TASK TO CARRY OUT
Starting with the line containing "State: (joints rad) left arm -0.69" and going on through the line containing "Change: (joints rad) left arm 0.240", return the lines of the data below exactly, and only those.

(Stored items)
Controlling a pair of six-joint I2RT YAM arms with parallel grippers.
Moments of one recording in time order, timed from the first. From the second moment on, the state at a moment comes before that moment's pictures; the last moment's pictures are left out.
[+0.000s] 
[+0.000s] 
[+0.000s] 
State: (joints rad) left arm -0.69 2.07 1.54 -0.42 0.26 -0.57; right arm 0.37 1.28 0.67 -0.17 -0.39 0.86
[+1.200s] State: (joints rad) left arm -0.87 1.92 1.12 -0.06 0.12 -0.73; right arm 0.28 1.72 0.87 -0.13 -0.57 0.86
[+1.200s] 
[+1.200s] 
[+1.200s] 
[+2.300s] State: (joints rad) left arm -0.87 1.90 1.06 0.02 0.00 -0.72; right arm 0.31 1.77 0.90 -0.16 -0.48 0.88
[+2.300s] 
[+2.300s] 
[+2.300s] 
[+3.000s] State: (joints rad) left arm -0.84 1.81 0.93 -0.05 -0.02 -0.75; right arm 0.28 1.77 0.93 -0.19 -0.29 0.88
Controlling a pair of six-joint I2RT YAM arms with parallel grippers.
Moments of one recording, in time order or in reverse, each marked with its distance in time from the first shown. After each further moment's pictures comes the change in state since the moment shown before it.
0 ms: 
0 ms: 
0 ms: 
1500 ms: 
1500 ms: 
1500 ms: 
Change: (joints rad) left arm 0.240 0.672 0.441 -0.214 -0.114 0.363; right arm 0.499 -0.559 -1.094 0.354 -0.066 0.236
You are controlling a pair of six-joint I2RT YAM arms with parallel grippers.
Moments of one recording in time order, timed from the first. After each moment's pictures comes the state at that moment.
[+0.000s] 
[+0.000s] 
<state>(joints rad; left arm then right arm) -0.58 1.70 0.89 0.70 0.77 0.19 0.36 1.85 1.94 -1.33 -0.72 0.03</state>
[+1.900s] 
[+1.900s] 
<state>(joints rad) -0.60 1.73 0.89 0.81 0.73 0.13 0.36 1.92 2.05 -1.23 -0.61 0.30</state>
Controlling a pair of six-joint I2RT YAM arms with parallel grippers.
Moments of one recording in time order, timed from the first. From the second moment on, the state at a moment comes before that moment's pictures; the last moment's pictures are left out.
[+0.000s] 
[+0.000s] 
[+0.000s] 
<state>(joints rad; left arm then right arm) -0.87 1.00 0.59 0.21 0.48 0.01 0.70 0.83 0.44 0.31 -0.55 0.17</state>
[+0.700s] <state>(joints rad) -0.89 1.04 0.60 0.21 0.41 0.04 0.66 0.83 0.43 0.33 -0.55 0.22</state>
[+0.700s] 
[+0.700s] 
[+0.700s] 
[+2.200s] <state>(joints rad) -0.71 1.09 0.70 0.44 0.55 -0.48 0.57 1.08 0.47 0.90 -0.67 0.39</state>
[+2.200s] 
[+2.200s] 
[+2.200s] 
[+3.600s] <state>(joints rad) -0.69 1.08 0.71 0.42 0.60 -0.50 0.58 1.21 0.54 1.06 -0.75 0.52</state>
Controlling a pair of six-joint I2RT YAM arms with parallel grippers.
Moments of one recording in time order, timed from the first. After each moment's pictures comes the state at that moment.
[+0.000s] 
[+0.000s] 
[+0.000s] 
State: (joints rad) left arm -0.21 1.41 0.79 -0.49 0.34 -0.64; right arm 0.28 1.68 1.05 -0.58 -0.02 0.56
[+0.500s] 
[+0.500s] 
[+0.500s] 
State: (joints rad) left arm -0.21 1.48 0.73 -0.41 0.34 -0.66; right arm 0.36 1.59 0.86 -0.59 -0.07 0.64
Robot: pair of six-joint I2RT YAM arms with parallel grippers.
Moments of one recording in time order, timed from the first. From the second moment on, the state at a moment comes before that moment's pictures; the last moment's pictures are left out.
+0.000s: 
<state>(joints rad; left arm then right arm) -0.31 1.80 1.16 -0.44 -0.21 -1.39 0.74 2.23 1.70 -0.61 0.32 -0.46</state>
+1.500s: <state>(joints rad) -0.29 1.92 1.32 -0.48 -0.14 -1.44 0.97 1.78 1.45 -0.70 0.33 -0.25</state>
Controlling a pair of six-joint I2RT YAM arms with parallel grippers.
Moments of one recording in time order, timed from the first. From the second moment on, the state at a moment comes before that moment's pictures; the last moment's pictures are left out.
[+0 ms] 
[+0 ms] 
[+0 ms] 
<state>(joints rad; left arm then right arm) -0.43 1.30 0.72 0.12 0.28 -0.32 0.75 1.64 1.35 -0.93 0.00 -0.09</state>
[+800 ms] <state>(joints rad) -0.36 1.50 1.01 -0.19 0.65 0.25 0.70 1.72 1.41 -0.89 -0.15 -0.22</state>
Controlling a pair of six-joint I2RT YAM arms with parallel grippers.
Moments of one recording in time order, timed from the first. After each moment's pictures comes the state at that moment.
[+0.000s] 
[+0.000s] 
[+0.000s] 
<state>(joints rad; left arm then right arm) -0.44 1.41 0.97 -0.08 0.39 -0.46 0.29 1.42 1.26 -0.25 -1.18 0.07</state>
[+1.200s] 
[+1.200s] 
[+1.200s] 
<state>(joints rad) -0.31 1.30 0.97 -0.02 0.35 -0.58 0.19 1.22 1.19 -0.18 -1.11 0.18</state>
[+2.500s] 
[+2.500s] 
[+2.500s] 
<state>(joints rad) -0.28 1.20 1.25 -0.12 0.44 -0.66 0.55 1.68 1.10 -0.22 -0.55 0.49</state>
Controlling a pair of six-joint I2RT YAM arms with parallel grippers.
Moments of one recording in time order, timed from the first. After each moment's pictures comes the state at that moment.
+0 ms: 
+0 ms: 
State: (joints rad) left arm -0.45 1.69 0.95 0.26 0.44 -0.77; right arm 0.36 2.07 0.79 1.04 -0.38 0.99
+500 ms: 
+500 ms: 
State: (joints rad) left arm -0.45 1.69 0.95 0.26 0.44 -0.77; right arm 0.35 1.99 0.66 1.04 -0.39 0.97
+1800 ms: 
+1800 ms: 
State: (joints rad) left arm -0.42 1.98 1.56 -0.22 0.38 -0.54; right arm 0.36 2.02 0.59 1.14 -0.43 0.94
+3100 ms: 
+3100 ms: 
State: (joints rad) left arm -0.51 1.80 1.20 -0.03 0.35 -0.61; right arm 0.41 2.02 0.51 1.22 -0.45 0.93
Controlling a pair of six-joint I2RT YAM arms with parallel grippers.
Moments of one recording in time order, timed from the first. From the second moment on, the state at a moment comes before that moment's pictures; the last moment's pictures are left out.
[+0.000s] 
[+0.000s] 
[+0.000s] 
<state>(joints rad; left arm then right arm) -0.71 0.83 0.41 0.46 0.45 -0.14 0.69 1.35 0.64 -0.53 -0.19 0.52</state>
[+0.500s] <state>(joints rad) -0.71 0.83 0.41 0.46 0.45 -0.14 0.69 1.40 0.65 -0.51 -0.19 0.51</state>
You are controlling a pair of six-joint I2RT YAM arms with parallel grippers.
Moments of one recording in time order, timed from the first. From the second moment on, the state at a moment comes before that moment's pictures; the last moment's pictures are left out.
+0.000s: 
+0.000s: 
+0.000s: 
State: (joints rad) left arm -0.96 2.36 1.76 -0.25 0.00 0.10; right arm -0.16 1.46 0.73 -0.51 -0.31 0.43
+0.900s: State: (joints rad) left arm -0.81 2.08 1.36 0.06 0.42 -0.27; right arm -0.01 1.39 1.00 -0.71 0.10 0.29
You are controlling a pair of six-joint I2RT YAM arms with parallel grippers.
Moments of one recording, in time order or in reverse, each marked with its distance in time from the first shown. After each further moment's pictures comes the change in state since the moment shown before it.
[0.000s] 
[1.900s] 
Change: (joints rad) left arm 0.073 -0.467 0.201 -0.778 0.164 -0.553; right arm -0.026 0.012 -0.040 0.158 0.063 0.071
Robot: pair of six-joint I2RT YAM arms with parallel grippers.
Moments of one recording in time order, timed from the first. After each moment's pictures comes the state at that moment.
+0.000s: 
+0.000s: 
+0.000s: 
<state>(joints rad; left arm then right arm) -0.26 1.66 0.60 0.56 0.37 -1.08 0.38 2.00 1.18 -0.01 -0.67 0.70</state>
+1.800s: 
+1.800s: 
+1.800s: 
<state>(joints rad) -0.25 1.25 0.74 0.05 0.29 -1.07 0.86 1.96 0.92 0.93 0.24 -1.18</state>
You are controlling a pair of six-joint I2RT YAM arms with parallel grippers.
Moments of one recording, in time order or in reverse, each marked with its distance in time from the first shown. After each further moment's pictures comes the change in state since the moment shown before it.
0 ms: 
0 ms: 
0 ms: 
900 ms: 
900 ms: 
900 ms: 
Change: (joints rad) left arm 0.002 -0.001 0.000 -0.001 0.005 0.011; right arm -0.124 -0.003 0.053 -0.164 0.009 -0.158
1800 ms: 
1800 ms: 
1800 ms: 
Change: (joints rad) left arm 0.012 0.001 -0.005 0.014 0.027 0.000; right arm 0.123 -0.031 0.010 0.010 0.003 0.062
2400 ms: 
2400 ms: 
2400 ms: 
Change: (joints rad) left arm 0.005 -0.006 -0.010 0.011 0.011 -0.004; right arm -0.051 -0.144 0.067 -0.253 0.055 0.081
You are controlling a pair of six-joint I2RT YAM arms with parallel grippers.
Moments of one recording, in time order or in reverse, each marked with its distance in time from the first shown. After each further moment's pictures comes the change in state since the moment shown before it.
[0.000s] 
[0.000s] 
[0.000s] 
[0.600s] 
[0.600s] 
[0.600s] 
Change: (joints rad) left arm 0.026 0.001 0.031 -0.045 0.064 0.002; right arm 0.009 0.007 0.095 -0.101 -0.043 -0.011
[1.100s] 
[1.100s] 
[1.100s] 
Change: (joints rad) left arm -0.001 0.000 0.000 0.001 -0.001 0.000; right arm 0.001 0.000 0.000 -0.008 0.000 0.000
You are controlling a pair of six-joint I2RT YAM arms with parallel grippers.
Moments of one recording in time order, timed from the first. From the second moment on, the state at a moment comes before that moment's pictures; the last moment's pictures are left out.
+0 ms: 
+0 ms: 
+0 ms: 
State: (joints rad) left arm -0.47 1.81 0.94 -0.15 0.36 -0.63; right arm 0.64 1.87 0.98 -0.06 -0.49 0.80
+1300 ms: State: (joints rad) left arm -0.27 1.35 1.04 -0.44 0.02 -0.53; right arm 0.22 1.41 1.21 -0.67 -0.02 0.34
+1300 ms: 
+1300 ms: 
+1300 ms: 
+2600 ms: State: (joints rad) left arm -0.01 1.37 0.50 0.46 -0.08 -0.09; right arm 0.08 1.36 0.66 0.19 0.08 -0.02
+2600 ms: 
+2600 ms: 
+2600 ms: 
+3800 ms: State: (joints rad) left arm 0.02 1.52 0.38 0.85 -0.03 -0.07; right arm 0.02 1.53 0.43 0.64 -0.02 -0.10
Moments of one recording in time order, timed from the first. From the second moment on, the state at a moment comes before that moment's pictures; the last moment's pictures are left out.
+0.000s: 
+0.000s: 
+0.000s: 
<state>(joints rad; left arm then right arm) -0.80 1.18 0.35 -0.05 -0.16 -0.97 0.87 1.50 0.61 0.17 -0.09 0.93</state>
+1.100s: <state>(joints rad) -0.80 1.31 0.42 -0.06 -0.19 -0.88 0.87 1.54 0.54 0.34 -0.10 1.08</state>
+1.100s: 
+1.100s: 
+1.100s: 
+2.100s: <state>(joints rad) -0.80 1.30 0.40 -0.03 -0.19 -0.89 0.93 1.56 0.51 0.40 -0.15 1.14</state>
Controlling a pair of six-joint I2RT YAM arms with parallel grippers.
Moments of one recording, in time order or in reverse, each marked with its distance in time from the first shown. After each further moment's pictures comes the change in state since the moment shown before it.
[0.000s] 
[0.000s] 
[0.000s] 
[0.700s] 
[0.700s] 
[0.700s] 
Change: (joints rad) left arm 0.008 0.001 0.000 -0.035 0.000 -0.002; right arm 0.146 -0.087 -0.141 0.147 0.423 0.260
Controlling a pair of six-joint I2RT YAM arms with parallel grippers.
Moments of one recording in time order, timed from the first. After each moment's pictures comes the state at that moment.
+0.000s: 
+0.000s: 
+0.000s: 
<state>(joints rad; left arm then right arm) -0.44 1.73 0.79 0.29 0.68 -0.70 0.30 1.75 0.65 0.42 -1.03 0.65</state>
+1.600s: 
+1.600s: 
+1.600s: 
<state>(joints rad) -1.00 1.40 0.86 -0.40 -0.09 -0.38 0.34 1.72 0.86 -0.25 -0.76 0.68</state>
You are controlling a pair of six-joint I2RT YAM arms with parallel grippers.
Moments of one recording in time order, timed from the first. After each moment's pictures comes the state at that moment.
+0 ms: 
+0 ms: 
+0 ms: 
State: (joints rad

SOLUTION
State: (joints rad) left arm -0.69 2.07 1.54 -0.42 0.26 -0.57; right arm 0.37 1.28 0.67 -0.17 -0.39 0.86
[+1.200s] State: (joints rad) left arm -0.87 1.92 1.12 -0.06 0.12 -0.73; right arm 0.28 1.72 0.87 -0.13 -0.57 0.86
[+1.200s] 
[+1.200s] 
[+1.200s] 
[+2.300s] State: (joints rad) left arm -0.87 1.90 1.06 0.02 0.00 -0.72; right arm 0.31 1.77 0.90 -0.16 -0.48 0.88
[+2.300s] 
[+2.300s] 
[+2.300s] 
[+3.000s] State: (joints rad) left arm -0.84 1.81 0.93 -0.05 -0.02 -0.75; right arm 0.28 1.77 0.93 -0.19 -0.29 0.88
Controlling a pair of six-joint I2RT YAM arms with parallel grippers.
Moments of one recording, in time order or in reverse, each marked with its distance in time from the first shown. After each further moment's pictures comes the change in state since the moment shown before it.
0 ms: 
0 ms: 
0 ms: 
1500 ms: 
1500 ms: 
1500 ms: 
Change: (joints rad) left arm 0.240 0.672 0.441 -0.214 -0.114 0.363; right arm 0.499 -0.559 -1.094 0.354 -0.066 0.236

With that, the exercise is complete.